Note that in this case I decided
to use standard line chart since the information that I wanted to present is not
really that complex – I certainly don’t want the “cool charts” to become my
golden hammer. It is also worth noting that after using this data for some time
I decided to normalize Y-axis, so I can compare metric on different classes at
a glance. See for instance second example below, where you can clearly see that
over time number of both modifications and defects decreased – it’s not marked
as sharply as on stock market, but if you see a number of these charts (one
above being an example), the existence of a trend becomes obvious.
It’s still hard to say whether
this trend means good or bad – it is obvious that this class doesn’t get
changed, but it still can mean that certain problems exist, eg. the class got
too big and rarely any modification is justifiable by a business reason. To nail down the cause, you’d need other
metrics to provide you more context. I’ve been already thinking of possible extensions
that could exploit more sophisticated ways of visualization, when for example one
could be able to see how size of a class changes on the same timeline.
Theoretically it would be awesome to see coverage there as well but this is
unfortunately not possible in our case – if you however can do it, go for it,
I’d be thrilled to see that. And if I were to choose how to visualize that I’d
probably go for a chart a’la GapMinder which sort
of out of the box would enable having combined view of metrics for many classes
at the same time. Anyhow, I’m not sure which information would benefit you the
most, but it’s very much worth exploring :)
I was not planning to explore
this problem in an orderly fashion of any sort, because when I research a topic
I like to do a bit of jumping from one thing to another which helps me get a
better grasp on all aspects of the particular problem). I decided that for a
next step I want to go more into the correlations of classes across issues (I
again got inspired my Michael Feathers – http://michaelfeathers.typepad.com/michael_feathers_blog/2011/09/temporal-correlation-of-class-changes.html).

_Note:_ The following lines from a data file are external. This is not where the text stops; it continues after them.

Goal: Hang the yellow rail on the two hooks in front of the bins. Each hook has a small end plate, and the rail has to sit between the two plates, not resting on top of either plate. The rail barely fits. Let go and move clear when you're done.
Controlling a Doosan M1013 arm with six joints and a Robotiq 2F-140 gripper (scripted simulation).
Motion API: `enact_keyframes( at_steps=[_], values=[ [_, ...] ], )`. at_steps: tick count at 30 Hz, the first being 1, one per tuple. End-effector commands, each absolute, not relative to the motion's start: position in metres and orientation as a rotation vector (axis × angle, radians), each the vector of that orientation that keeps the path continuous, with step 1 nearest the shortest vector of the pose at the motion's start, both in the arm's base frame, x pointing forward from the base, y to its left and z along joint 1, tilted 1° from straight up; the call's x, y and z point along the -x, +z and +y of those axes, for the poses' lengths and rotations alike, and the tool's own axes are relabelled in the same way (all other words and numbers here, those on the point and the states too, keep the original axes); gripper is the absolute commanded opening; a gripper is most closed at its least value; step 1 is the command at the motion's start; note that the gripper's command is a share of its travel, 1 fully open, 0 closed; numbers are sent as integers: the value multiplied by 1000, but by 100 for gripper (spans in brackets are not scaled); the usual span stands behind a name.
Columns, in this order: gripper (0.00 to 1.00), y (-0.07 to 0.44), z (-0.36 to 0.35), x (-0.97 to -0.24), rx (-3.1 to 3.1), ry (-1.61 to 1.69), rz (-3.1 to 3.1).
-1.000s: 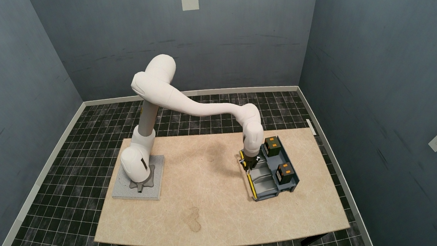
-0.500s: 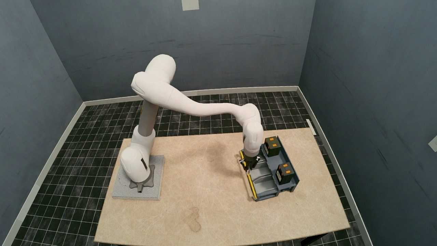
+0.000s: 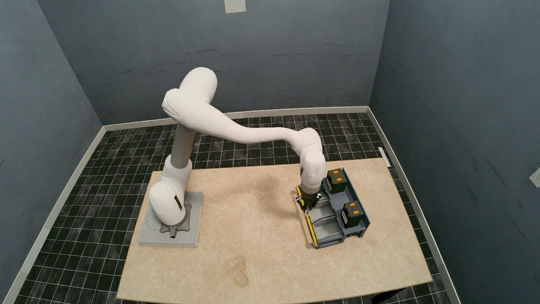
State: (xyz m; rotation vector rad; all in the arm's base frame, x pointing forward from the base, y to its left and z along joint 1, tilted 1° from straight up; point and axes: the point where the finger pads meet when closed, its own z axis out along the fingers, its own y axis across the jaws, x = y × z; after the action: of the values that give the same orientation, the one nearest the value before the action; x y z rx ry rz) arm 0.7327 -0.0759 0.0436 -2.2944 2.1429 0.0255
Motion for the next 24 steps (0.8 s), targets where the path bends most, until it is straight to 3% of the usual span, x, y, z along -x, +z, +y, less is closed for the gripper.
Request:
enact_keyframes(
  at_steps=[1,24],
  values=[
    [10,41,-76,-733,2294,25,2143],
    [10,40,-76,-733,2294,25,2143]
  ],
)
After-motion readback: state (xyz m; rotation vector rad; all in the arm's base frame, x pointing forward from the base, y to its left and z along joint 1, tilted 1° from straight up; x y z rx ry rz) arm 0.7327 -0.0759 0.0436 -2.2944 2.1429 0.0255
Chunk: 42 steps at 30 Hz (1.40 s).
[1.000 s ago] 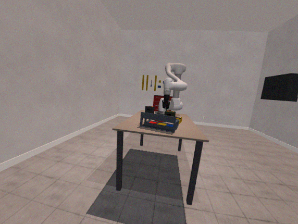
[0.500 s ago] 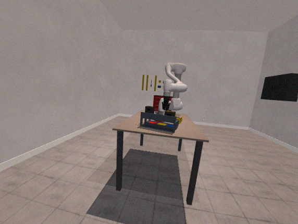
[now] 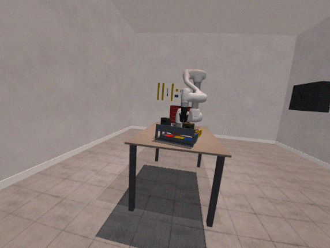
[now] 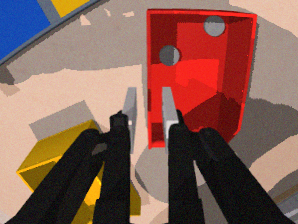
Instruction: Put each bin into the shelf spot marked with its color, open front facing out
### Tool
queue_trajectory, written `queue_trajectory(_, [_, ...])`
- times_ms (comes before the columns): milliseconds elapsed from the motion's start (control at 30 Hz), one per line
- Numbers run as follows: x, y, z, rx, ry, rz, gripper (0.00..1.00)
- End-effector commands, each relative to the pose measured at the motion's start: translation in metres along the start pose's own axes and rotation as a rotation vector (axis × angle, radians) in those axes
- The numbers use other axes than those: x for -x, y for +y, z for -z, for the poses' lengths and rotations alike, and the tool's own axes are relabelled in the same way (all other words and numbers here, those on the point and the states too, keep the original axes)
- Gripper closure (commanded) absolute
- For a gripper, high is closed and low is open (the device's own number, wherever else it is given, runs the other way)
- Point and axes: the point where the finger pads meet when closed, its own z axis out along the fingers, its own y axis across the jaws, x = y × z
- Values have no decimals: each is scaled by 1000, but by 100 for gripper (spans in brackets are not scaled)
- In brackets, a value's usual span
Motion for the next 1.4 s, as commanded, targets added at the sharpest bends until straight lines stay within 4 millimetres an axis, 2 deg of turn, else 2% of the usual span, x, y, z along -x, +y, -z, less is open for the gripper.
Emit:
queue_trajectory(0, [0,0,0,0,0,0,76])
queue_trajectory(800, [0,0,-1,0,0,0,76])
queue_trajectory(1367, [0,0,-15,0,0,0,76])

The first visualization that got created out of this concept was a graph of all
possible correlations (ie. classes that get changed together as a part of the
same issue) above certain threshold for whole project and it looked like that:
The size of a node (representing
a class) is proportional to the aggregate number of issues when a class was
changed together with other class, and correlation is depicted as a link
between the two. This visualization certainly looks cool and also is
interactive – you can pan the area, zoom, move nodes around… actually look foryourself on Protovis site.

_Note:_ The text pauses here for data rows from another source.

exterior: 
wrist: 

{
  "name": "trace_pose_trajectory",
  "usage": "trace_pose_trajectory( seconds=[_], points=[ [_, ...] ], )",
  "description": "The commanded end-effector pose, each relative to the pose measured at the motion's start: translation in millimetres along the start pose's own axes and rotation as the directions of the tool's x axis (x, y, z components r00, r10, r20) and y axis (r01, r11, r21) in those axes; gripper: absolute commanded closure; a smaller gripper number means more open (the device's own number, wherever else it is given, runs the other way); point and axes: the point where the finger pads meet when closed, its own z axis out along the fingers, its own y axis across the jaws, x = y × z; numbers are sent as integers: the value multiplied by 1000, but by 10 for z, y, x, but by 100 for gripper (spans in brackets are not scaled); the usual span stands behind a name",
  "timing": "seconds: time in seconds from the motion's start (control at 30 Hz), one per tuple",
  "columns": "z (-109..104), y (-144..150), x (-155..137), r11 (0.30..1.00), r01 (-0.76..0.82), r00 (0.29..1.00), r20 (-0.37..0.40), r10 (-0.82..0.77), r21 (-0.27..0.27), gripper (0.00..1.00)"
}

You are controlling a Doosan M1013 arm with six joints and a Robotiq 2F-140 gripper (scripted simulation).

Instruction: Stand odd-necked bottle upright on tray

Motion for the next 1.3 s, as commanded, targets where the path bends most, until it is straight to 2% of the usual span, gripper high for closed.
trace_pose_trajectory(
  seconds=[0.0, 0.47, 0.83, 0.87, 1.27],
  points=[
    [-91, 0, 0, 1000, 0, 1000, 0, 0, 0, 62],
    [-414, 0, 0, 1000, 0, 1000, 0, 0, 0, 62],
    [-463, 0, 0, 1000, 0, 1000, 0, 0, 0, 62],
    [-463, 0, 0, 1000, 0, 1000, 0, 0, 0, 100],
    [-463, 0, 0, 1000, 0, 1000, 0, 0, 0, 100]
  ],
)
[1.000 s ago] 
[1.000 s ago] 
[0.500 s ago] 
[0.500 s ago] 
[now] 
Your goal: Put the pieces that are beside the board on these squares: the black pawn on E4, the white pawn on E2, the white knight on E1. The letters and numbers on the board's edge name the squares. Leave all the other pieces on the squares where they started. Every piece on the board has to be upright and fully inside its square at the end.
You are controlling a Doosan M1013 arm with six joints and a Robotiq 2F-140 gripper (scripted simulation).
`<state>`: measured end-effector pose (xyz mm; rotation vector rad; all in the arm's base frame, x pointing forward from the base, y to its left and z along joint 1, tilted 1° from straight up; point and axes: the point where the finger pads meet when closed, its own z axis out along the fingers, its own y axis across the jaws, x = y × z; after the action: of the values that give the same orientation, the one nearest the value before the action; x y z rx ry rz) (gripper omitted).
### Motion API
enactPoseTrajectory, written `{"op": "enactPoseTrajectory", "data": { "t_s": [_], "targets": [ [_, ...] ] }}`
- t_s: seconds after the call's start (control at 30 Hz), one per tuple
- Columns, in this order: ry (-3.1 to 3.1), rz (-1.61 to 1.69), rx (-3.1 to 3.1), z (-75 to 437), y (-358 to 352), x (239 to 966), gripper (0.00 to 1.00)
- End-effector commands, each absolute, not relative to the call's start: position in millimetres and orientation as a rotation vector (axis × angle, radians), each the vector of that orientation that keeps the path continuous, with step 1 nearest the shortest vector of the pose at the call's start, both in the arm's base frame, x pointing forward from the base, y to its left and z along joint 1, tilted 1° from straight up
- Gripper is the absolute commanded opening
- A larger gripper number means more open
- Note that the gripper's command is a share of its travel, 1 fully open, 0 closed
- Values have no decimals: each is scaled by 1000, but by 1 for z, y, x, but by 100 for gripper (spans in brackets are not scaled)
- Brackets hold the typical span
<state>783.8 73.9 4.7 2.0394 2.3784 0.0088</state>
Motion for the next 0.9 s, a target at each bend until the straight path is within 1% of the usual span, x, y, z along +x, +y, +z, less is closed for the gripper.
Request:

What’s the downside then? There’s just too much information – it does show you
an overview of areas having a strong coupling (see yellow), it will highlight
boundaries of application modules (see blue), but it’s almost impossible to get
more specific information out of it. So it’s good as a start but you need a
next step here, something that would let you dig into the details why the
situations is as it is and whether you should do something about it.
I’m planning on describing ways
of resolving this in Part 3 so for now let me just show you another way of
visualizing the same information. What I’m going to present is IMHO much more
useful when you need to focus on the correlations (especially identify where
they don’t make any sense) rather than classes (correlations lower than 3 were
filtered out):
The concept is quite similar to a
previous one: nodes are classes, links are correlations. Then, around the whole
circle classes are positioned in a specific sort order – by package name.
Having them in such an order let’s you apply a simple heuristic – whenever
there’s a link between a two remote locations of a circle there is potential
unnecessary coupling between two separate packages… and while there may be a
relationship in the code it’s at least suspicious if these classes get changed
together too often (change frequency is represented by color, increasing from
green to red). On the other hand even if the correlations are close (in the
same package), but there are lots of it, it still can have negative meaning – for
example the package may be too large. I didn’t play much with this
visualization so there may be many other ways of analyzing and getting valuable
information out of it. Moreover there’s an amazing tool for doing much morepowerful visualization of this kind, and as soon as I learn
how to use it, I’ll write more on its potential.
In the next part… right, I’m not
gonna lie to you, I have absolutely no clue about the next part, besides that
there’s going to be one. Maybe I’m going to get more into the detail how I
decided to present information for a single class… or maybe I’ll describe
possible use cases to you can employ these charts for… or something totally
different. Not sure – stay tuned.
1. If you happen to have the length and scope of different issues wide-spreaded this metric will count all changes within single issue as one and result in overestimating importance of “quick fixes” and underestimating “long enhancements”. Because of that recently I modified this metric not to count all modifications in a single issue as one, but instead do it per-day basis. Then if a file is modified many times on different days, the number of days when it’s modified is the number we’re looking for.